Addition, subtraction, multiplication, and transpose on the matrix

Addition of Matrices

If A and B are any two matrix of the same size, then the number of A + B is the matrix obtained by adding the corresponding entries in the two matrix together. Different size matrix cannot be added.

Example 1.

because the order size is different, namely A and B measuring 2 x 2 while C is 2 x 3, A + C and B + C are not defined.

If B is any matrix, then -B will declare the product of multiplication (-1) B. If A and B are two matrix of the same size, then A - B is defined as the number of A + (-B) = A + (- 1)

Example 2.

Review the matrix

Scalar Multiplication of Matrix

If A is a matrix and c is a scalar, then the product cA is a matrix obtained by multiplying each entry from A by c.

Example 3.

If A is a matrix

Note:

Some laws for scalar addition and multiplication: If A, B, C are equal sized matrix, and c scalar is:

A = B = B + A (commutative)
(A + B) + C = A + (B + C) (associative)
c (A + B) = cA + cB (distributive)
There is always a matrix D such that A + D = B

Multiplication of Matrix

Above we have defined scalar matrix multiplication. The following will be explained about how we multiply two matrix together. At matrix multiplication AB, then the matrix A we call the first matrix and B the second matrix.

Multiplication Matrix Requirements: Number of number of first matrix columns = number of second row matrix.

Definition of Multiplication of Matrix: If A is the matrix m x r and B is a matrix r x n, then the product of AB is the matrix m x n whose entries are determined as follows. To search for entries in row i and column i of AB, select row i from matrix A and column j from matrix B. Multiply the corresponding entries from the rows and columns together and then add the resulting multiplication results.

Example 4.

Defined BA with size (2 x 3)

But AB is undefined.

The definition of matrix multiplication requires that the number of rows of factor A must be the same as the number of columns of the second factor B, which forms the product of AB. If this condition is not met, the multiplication results cannot be defined.

Matrix multiplication has an important application to the system of linear equations.
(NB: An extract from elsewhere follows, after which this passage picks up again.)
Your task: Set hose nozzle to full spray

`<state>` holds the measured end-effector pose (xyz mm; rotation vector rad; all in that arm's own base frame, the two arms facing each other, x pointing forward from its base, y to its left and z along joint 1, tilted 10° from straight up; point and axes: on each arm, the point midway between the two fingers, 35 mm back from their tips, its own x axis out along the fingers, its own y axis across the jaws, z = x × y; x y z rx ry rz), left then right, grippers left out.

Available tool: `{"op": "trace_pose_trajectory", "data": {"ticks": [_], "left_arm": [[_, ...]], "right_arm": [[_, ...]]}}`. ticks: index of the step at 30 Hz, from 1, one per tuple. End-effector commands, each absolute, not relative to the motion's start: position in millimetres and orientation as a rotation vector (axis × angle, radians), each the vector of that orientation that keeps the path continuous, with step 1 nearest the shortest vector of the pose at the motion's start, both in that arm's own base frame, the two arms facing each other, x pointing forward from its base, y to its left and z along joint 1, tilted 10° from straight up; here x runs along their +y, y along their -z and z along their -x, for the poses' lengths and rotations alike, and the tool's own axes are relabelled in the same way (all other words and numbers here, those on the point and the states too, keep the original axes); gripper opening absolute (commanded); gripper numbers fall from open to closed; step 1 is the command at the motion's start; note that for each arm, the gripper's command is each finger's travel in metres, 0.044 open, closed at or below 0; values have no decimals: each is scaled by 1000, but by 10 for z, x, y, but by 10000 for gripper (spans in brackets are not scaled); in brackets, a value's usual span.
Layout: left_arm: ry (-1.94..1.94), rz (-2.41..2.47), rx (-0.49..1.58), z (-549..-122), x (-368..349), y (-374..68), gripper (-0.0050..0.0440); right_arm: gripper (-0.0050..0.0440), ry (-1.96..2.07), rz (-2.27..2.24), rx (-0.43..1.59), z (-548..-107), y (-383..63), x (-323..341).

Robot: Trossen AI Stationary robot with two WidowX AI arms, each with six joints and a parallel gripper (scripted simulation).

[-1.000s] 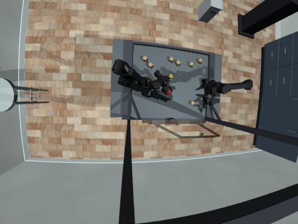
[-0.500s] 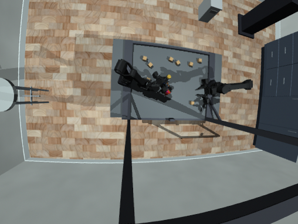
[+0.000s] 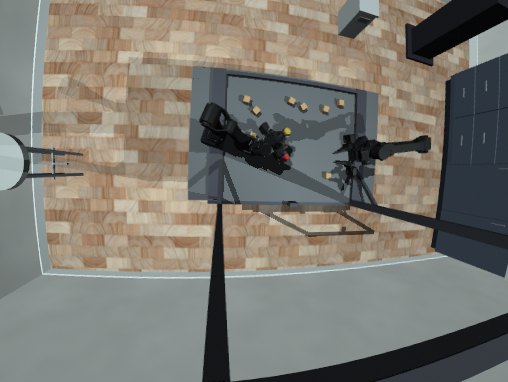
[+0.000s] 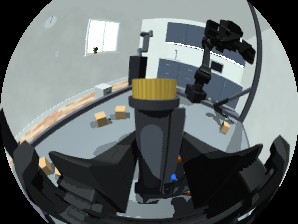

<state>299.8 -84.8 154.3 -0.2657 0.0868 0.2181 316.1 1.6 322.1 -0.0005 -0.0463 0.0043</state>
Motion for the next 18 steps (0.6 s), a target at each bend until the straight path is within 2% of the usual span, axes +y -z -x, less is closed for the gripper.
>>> {"op": "trace_pose_trajectory", "data": {"ticks": [1, 18], "left_arm": [[-216, 292, 61, -3019, -857, -1579, 173], [-215, 292, 64, -3044, -870, -1429, 173]], "right_arm": [[173, -8, -1, -65, -3147, -3288, 20], [173, -8, -1, -65, -3147, -3288, 20]]}}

Review a system consisting of m linear equations in unknown numbers.

Because two matrix are declared equal if and only if the corresponding entries are the same, we can replace the m equation in this system with a single matrix equation.
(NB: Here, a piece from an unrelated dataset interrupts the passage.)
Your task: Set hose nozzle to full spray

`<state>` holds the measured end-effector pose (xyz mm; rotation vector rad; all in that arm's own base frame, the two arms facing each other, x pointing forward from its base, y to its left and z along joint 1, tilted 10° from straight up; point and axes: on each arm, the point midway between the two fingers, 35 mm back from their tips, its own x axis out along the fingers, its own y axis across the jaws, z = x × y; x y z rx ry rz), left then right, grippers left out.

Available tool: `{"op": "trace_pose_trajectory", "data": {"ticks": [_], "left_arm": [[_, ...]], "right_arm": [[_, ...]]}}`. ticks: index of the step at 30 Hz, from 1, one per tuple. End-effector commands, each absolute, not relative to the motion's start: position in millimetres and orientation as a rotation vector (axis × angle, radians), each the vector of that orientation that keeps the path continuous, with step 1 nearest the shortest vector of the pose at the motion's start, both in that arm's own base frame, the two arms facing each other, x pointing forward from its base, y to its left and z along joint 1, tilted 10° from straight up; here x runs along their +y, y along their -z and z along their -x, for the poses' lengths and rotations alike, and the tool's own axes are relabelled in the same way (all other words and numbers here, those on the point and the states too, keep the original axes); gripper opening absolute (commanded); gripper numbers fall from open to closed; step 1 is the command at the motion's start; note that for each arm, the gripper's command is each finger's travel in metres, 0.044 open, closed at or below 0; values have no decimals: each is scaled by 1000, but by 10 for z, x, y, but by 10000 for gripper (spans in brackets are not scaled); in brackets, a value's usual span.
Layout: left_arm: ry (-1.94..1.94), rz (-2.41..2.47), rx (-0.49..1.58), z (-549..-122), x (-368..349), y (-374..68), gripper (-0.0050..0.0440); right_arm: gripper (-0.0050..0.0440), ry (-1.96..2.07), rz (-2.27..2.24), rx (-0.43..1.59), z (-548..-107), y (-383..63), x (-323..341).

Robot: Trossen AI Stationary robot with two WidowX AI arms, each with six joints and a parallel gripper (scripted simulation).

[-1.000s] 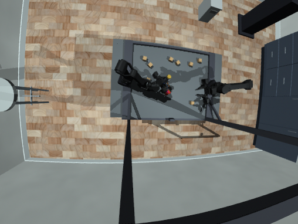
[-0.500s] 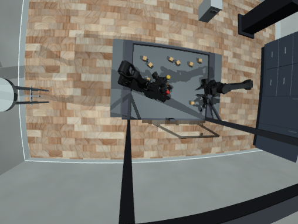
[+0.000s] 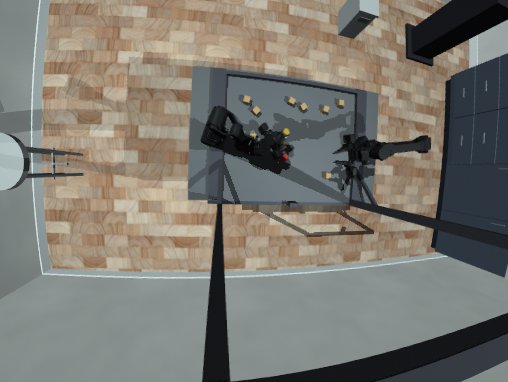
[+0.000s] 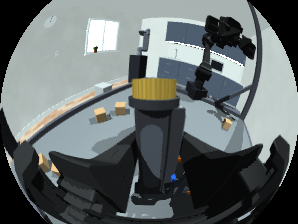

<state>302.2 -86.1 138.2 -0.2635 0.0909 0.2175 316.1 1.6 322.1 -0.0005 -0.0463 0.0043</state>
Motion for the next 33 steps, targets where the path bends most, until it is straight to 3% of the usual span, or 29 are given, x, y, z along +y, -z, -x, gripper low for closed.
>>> {"op": "trace_pose_trajectory", "data": {"ticks": [1, 33], "left_arm": [[-215, 293, 63, -3047, -872, -1422, 173], [-216, 290, 70, -3089, -892, -1135, 173]], "right_arm": [[173, -8, -1, -65, -3147, -3288, 20], [173, -8, -1, -65, -3147, -3288, 20]]}}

The m x 1 matrix on the left hand side of the equation can be written as a product of multiplication

So we mark these matrix in a row with A, X, and B, so the system m of the original equation in n unknown numbers has been replaced by a single matrix equation,

AX=B

he A matrix in this equation is called the coefficient matrix for the system.

Some laws on matrix multiplication:

If A, B, C matrix meet the required matrix multiplication requirements, then:

A (B + C) = AB + AC, (B + C) A = BA + CA, fulfills distributive law.
A (BC) = AB (C), fulfills associative law.
Non-commutative multiplication, AB ≠ BA.
If AB = 0 (zero matrix), which is a matrix with all its elements = 0, the possibilities are: (i) A = 0 and B = 0, (ii) A = 0 or B = 0, (iii) A ≠ 0 and B ≠ 0
If AB = AC is not necessarily B = C

Transposes From A Matrix

If A is any matrix m x n, then transpose A is expressed by A^t and is defined by the matrix n x m whose first column is the first row of A, the second column is the second row of A, so the third column is the third row from A onwards.